§ **AIM OF THE TASK**
From the records below, please repeat exactly the line that has "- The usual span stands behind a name", the line that has "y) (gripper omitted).", and every line between them, and nothing else.

§ **DATA FOR PROCESSING**
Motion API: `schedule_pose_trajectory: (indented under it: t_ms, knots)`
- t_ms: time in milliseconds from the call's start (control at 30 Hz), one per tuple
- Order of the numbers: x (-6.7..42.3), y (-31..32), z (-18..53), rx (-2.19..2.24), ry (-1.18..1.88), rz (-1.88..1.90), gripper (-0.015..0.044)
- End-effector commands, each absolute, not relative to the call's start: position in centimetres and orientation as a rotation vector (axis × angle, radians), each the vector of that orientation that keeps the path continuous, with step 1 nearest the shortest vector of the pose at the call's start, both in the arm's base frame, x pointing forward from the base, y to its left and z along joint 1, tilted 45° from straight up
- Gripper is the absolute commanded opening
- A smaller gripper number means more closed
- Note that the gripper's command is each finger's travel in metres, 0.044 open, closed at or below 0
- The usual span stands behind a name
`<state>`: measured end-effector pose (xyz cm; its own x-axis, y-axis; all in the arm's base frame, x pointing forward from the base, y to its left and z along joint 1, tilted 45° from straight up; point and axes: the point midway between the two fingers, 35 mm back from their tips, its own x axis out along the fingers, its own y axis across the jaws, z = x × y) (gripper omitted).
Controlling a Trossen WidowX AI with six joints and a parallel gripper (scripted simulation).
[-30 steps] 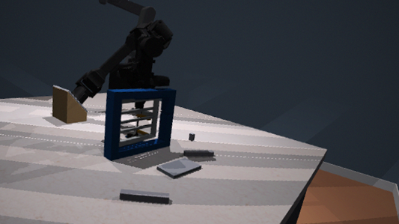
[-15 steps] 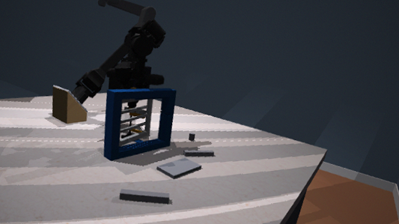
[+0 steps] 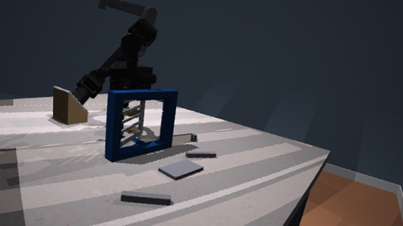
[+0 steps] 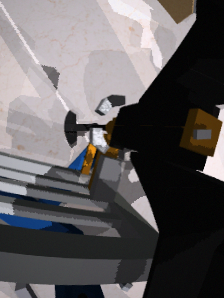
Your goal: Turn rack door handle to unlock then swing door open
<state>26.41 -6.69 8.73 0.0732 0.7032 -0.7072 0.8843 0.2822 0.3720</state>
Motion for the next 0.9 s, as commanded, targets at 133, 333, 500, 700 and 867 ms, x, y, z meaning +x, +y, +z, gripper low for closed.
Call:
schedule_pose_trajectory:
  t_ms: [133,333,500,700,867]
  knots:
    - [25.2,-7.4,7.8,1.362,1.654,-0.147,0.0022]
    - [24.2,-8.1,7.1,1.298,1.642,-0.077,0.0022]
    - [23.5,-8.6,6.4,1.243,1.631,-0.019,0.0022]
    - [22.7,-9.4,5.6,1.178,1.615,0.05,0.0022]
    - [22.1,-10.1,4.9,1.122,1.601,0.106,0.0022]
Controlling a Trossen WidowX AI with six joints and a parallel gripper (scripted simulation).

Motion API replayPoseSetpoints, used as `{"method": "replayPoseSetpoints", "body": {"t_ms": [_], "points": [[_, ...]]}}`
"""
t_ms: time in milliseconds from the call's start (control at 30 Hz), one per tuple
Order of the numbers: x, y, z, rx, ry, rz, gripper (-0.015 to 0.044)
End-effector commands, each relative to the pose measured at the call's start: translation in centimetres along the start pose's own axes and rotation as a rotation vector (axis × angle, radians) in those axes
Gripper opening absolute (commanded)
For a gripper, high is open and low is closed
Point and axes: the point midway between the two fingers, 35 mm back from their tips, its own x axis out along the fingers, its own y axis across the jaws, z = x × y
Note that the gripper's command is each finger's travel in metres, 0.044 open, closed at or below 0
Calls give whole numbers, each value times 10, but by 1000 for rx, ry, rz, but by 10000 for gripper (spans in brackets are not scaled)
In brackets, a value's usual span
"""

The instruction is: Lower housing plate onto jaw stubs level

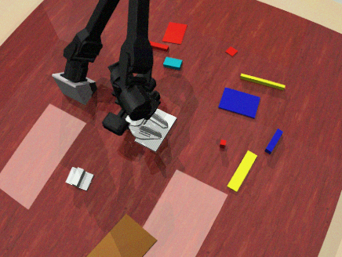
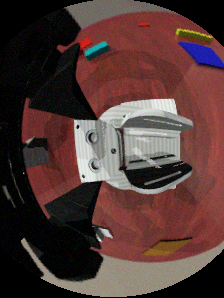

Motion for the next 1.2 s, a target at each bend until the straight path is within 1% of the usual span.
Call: {"method": "replayPoseSetpoints", "body": {"t_ms": [0,1167], "points": [[2,0,-1,4,-1,4,351],[7,0,-1,4,-1,4,351]]}}
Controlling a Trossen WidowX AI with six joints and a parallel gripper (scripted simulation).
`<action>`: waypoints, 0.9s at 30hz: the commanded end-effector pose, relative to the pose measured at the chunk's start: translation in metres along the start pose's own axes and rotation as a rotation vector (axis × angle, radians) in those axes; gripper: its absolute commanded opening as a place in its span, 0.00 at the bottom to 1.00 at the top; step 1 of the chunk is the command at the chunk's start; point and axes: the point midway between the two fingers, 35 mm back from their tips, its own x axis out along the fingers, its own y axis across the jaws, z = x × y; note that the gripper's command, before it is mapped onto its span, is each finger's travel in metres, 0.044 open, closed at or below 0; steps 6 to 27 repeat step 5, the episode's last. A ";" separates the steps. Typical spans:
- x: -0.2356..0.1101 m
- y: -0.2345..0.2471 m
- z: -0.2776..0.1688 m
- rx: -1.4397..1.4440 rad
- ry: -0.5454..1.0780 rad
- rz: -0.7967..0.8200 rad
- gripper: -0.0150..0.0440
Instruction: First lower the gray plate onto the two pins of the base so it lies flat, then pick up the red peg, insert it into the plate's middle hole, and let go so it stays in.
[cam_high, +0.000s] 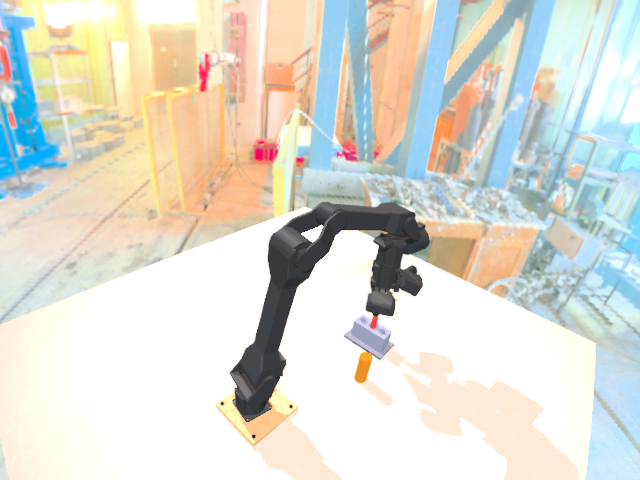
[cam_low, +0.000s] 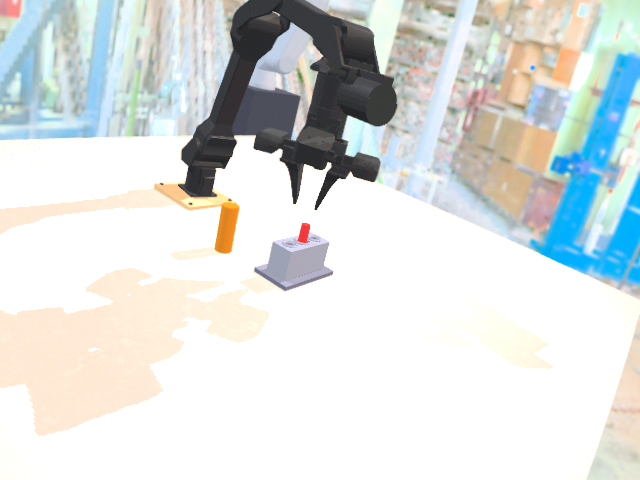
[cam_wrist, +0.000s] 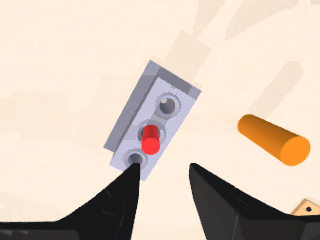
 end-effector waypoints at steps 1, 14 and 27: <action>-0.004 0.000 0.000 -0.006 -0.001 0.006 0.51; -0.006 -0.001 0.000 -0.006 -0.001 0.006 0.51; -0.006 -0.001 0.000 -0.006 -0.001 0.006 0.51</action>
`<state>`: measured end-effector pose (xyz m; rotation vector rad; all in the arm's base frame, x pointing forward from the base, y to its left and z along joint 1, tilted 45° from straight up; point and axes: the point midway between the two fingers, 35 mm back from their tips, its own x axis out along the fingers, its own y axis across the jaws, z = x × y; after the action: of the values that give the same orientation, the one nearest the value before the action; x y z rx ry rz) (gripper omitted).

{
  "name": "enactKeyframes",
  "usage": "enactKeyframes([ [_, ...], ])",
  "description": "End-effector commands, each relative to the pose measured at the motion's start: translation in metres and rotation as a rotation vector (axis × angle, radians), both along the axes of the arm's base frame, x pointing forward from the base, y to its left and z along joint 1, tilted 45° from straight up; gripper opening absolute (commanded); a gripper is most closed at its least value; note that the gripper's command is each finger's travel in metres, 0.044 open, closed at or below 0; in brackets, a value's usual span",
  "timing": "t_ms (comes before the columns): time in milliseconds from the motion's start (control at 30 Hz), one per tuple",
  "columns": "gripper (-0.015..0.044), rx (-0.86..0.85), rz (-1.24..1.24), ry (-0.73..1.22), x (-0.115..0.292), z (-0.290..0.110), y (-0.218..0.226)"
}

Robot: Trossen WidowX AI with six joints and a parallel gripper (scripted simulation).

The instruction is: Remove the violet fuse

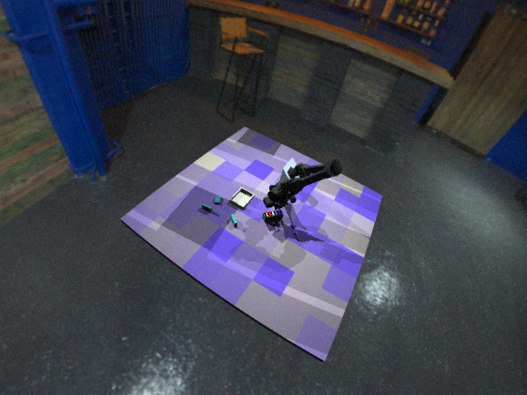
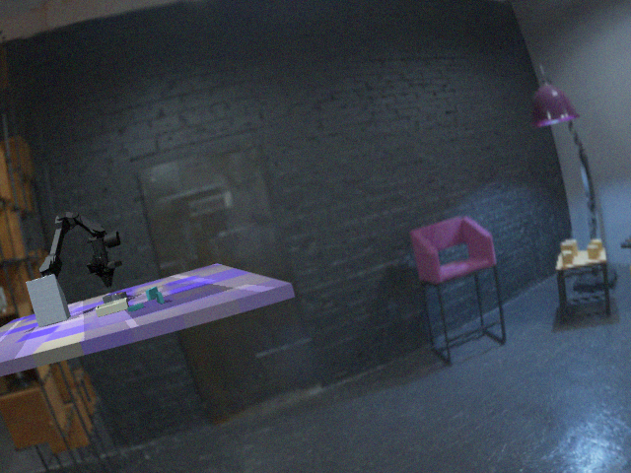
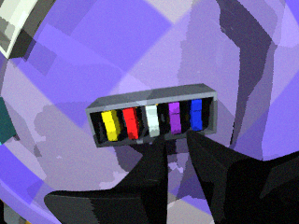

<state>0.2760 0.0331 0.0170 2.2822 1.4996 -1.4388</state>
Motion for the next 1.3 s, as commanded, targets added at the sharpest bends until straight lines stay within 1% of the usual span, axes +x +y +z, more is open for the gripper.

§ **OUTPUT OF THE EXERCISE**
- The usual span stands behind a name
`<state>`: measured end-effector pose (xyz cm; its own x-axis, y-axis; all in the arm's base frame, x pointing forward from the base, y to its left and z along joint 1, tilted 45° from straight up; point and axes: the point midway between the two fingers, 35 mm back from their tips, its own x axis out along the fingers, its own y axis across the jaws, z = x × y) (gripper omitted).

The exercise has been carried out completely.